_Exercise goal_
Each entry below needs to be reproduced exactly as given.

(Records drawn from a dataset)
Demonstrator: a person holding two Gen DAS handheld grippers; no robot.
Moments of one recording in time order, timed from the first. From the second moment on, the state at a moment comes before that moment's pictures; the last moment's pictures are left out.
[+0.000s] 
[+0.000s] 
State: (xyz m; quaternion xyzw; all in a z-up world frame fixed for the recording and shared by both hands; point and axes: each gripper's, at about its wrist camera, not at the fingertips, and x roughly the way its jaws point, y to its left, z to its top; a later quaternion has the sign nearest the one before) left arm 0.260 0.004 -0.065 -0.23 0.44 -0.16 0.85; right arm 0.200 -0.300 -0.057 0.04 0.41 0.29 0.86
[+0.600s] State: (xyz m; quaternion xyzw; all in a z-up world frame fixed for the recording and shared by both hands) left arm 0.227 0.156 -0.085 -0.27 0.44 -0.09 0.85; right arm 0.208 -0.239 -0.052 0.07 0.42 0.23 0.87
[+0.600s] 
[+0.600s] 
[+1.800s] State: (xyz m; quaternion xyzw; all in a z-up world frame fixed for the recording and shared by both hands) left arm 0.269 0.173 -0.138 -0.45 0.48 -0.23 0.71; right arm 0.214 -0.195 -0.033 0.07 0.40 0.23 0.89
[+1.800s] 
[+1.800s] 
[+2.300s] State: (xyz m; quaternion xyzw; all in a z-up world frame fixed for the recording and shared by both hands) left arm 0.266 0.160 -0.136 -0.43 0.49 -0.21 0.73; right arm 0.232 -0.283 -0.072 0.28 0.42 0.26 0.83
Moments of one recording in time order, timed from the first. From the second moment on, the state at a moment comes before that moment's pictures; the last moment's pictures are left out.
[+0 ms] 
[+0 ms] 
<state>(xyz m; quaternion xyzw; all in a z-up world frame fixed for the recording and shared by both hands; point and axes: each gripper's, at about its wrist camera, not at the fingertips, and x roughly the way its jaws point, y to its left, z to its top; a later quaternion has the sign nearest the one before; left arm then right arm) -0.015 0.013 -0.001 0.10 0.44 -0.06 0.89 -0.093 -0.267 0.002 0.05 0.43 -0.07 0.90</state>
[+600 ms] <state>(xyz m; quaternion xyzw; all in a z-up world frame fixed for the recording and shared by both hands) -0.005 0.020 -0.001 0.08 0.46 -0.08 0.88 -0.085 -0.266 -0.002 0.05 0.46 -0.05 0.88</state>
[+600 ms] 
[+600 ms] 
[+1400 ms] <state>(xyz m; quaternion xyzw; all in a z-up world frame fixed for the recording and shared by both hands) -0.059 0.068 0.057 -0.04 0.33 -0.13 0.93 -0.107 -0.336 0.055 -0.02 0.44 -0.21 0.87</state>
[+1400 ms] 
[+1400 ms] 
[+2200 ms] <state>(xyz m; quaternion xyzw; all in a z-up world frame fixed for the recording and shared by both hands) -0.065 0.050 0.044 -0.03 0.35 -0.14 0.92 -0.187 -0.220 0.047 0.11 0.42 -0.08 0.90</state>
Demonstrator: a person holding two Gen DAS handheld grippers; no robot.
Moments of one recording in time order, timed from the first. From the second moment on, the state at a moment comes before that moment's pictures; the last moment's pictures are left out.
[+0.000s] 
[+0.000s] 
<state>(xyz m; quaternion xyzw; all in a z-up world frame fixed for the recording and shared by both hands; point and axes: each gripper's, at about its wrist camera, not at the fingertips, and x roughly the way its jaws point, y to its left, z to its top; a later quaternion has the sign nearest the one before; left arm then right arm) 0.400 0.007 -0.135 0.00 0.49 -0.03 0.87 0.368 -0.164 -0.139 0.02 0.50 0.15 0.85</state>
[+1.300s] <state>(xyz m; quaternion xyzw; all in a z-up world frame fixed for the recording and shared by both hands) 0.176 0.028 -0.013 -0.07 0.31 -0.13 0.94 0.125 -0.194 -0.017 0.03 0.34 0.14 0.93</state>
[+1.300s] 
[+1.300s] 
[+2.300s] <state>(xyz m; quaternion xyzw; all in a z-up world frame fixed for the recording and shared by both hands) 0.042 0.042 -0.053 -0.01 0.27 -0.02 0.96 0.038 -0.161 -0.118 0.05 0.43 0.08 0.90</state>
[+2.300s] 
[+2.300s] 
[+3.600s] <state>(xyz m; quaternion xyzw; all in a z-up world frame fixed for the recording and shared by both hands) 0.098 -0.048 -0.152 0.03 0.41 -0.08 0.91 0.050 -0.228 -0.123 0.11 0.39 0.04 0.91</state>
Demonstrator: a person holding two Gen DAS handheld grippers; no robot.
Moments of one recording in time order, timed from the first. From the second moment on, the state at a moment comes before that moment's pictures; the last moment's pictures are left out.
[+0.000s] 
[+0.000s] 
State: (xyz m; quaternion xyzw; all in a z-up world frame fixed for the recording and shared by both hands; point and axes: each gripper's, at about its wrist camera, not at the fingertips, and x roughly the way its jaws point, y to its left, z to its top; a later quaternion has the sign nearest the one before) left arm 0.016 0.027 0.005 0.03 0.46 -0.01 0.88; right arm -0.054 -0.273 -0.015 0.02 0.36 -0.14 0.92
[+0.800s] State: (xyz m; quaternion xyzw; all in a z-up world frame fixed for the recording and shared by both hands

_Expected answer_
Demonstrator: a person holding two Gen DAS handheld grippers; no robot.
Moments of one recording in time order, timed from the first. From the second moment on, the state at a moment comes before that moment's pictures; the last moment's pictures are left out.
[+0.000s] 
[+0.000s] 
State: (xyz m; quaternion xyzw; all in a z-up world frame fixed for the recording and shared by both hands; point and axes: each gripper's, at about its wrist camera, not at the fingertips, and x roughly the way its jaws point, y to its left, z to its top; a later quaternion has the sign nearest the one before) left arm 0.260 0.004 -0.065 -0.23 0.44 -0.16 0.85; right arm 0.200 -0.300 -0.057 0.04 0.41 0.29 0.86
[+0.600s] State: (xyz m; quaternion xyzw; all in a z-up world frame fixed for the recording and shared by both hands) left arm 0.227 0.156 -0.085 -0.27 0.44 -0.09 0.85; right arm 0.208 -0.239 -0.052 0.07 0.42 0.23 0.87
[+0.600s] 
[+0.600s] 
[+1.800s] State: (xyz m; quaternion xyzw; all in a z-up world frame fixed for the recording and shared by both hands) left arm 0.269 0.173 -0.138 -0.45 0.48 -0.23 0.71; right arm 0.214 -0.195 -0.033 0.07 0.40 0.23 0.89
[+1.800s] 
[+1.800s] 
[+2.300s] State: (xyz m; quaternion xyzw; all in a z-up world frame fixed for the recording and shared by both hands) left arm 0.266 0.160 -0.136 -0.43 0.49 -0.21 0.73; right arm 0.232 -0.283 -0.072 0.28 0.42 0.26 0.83
Moments of one recording in time order, timed from the first. From the second moment on, the state at a moment comes before that moment's pictures; the last moment's pictures are left out.
[+0 ms] 
[+0 ms] 
<state>(xyz m; quaternion xyzw; all in a z-up world frame fixed for the recording and shared by both hands; point and axes: each gripper's, at about its wrist camera, not at the fingertips, and x roughly the way its jaws point, y to its left, z to its top; a later quaternion has the sign nearest the one before; left arm then right arm) -0.015 0.013 -0.001 0.10 0.44 -0.06 0.89 -0.093 -0.267 0.002 0.05 0.43 -0.07 0.90</state>
[+600 ms] <state>(xyz m; quaternion xyzw; all in a z-up world frame fixed for the recording and shared by both hands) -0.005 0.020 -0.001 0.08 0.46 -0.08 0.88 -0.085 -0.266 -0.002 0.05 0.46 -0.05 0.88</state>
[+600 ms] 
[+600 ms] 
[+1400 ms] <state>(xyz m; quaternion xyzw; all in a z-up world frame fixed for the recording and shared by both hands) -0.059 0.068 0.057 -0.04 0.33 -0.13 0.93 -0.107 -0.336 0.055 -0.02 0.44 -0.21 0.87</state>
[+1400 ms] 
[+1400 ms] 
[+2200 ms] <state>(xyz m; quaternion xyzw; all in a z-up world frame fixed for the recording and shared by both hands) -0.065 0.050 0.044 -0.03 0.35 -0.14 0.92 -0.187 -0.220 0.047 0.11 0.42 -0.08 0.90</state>
Demonstrator: a person holding two Gen DAS handheld grippers; no robot.
Moments of one recording in time order, timed from the first. From the second moment on, the state at a moment comes before that moment's pictures; the last moment's pictures are left out.
[+0.000s] 
[+0.000s] 
<state>(xyz m; quaternion xyzw; all in a z-up world frame fixed for the recording and shared by both hands; point and axes: each gripper's, at about its wrist camera, not at the fingertips, and x roughly the way its jaws point, y to its left, z to its top; a later quaternion has the sign nearest the one before; left arm then right arm) 0.400 0.007 -0.135 0.00 0.49 -0.03 0.87 0.368 -0.164 -0.139 0.02 0.50 0.15 0.85</state>
[+1.300s] <state>(xyz m; quaternion xyzw; all in a z-up world frame fixed for the recording and shared by both hands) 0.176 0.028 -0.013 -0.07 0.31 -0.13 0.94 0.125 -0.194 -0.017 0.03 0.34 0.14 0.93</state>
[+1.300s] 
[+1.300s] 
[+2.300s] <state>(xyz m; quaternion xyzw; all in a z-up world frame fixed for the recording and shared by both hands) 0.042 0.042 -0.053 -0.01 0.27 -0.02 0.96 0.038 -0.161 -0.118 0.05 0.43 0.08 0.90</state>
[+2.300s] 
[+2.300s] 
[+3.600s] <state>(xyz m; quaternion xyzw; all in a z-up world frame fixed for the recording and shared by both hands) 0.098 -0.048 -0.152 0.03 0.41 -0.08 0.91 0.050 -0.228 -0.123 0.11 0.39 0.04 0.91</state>
Demonstrator: a person holding two Gen DAS handheld grippers; no robot.
Moments of one recording in time order, timed from the first. From the second moment on, the state at a moment comes before that moment's pictures; the last moment's pictures are left out.
[+0.000s] 
[+0.000s] 
State: (xyz m; quaternion xyzw; all in a z-up world frame fixed for the recording and shared by both hands; point and axes: each gripper's, at about its wrist camera, not at the fingertips, and x roughly the way its jaws point, y to its left, z to its top; a later quaternion has the sign nearest the one before) left arm 0.016 0.027 0.005 0.03 0.46 -0.01 0.88; right arm -0.054 -0.273 -0.015 0.02 0.36 -0.14 0.92
[+0.800s] State: (xyz m; quaternion xyzw; all in a z-up world frame fixed for the recording and shared by both hands

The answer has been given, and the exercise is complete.